DESCRIPTION (provided by applicant): Each year approximately 500,000 people suffer from cardiac arrest in the United States, an event associated with poor neurological outcome. Despite intense research over the past 50 years, there are no pharmacological interventions that have proven successful in improving survival and outcome. A hallmark of ischemia-induced neuronal death is excessive release of glutamate leading to excitotoxicity. Unfortunately, glutamate antagonists have proven unsuccessful in humans, predominantly due to side effects. The logical alternative approach would be to apply compounds that activate GABA-A receptors (GABA-A R) in order to counteract excessive glutamate release and excitotoxicity. Interestingly, GABAergic compounds have yielded disappointingly variable results. Recent data has demonstrated that ischemia results in a rapid loss of GABA-A R protein, indicating that the ischemia-induced decrease in GABA-A R protein may cause a decrease in efficacy of GABA-potentiating compounds. Therefore, a treatment that stabilizes GABA-A R protein and function during an ischemic event is an appealing and exciting new approach to neuroprotection. In order to obtain electrophysiological recordings of neuronal GABA-A R function following ischemia, we have developed a cerebellar neuronal culture model. We will use a combination of methods, most notably whole-cell voltage- clamp recordings of synaptic (mIPSCs) and total GABA-A R activity (Current in response to exogenously applied saturating GABA) to confirm and extend upon our preliminary observation that ischemia causes a reduction in functional GABA-A Rs and importantly that ALLO prevents this ischemia-induced loss of function. This RO1 application will test four specific hypotheses 1) that ALLO prevents ischemia-induced reduction in functional GABA-A R, thereby protecting PCs from ischemia. 2) ALLO prevents ischemia-induced reduction in GABA-A R function by maintaining PKC activity and phosphorylation of GABA-A Rs during ischemia. 3) ALLO stabilizes GABA-A R protein during ischemia by preventing proteosome-dependent degradation of GABA-A receptor protein following ischemia and finally 4) that the ALLO-induced protection of GABA-A R function occurs in intact animals exposed to global ischemia (cardiac arrest). Our findings will begin to elucidate the cellular mechanisms of ALLO neuroprotection of PCs and determine molecular pathways that may represent novel targets for neuroprotection.

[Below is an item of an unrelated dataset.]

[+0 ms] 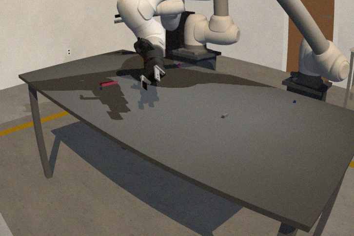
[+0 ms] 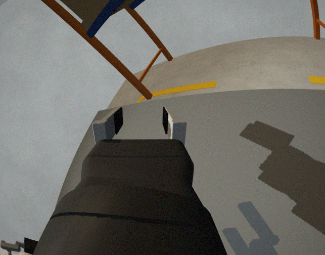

描述（由申请人提供）：在美国，每年约有 500,000 人遭受心脏骤停，这是一种与神经系统不良后果相关的事件。尽管过去 50 年进行了大量研究，但尚无药物干预措施被证明可以成功改善生存和预后。缺血引起的神经元死亡的一个标志是谷氨酸的过度释放，导致兴奋性毒性。不幸的是，谷氨酸拮抗剂已被证明在人类中不成功，主要是由于副作用。合理的替代方法是应用激活 GABA-A 受体 (GABA-A R) 的化合物，以抵消过量的谷氨酸释放和兴奋性毒性。有趣的是，GABA能化合物产生了令人失望的多变结果。最近的数据表明，缺血导致GABA-A R 蛋白快速丢失，表明缺血诱导的GABA-A R 蛋白减少可能导致GABA 增强化合物的功效降低。因此，在缺血事件期间稳定 GABA-A R 蛋白和功能的治疗是一种有吸引力且令人兴奋的神经保护新方法。为了获得缺血后神经元 GABA-A R 功能的电生理记录，我们开发了小脑神经元培养模型。我们将使用多种方法的组合，最显着的是突触 (mIPSC) 的全细胞电压钳记录和总 GABA-A R 活性（响应外源施加的饱和 GABA 的电流）来确认和扩展我们的初步观察，即缺血导致功能性 GABA-A R 的减少，重要的是 ALLO 可以防止这种缺血引起的功能丧失。该 RO1 应用将测试四个具体假设 1) ALLO 可以防止缺血引起的功能性 GABA-A R 减少，从而保护 PC 免受缺血。 2) ALLO 通过在缺血期间维持 PKC 活性和 GABA-A R 的磷酸化来防止缺血引起的 GABA-A R 功能降低。 3) ALLO 通过防止缺血后 GABA-A 受体蛋白的蛋白酶体依赖性降解来稳定缺血期间的 GABA-A R 蛋白，最后 4) ALLO 诱导的 GABA-A R 功能保护发生在暴露于整体缺血的完整动物中（心脏停搏）。我们的研究结果将开始阐明 ALLO 对 PC 神经保护的细胞机制，并确定可能代表神经保护新靶点的分子途径。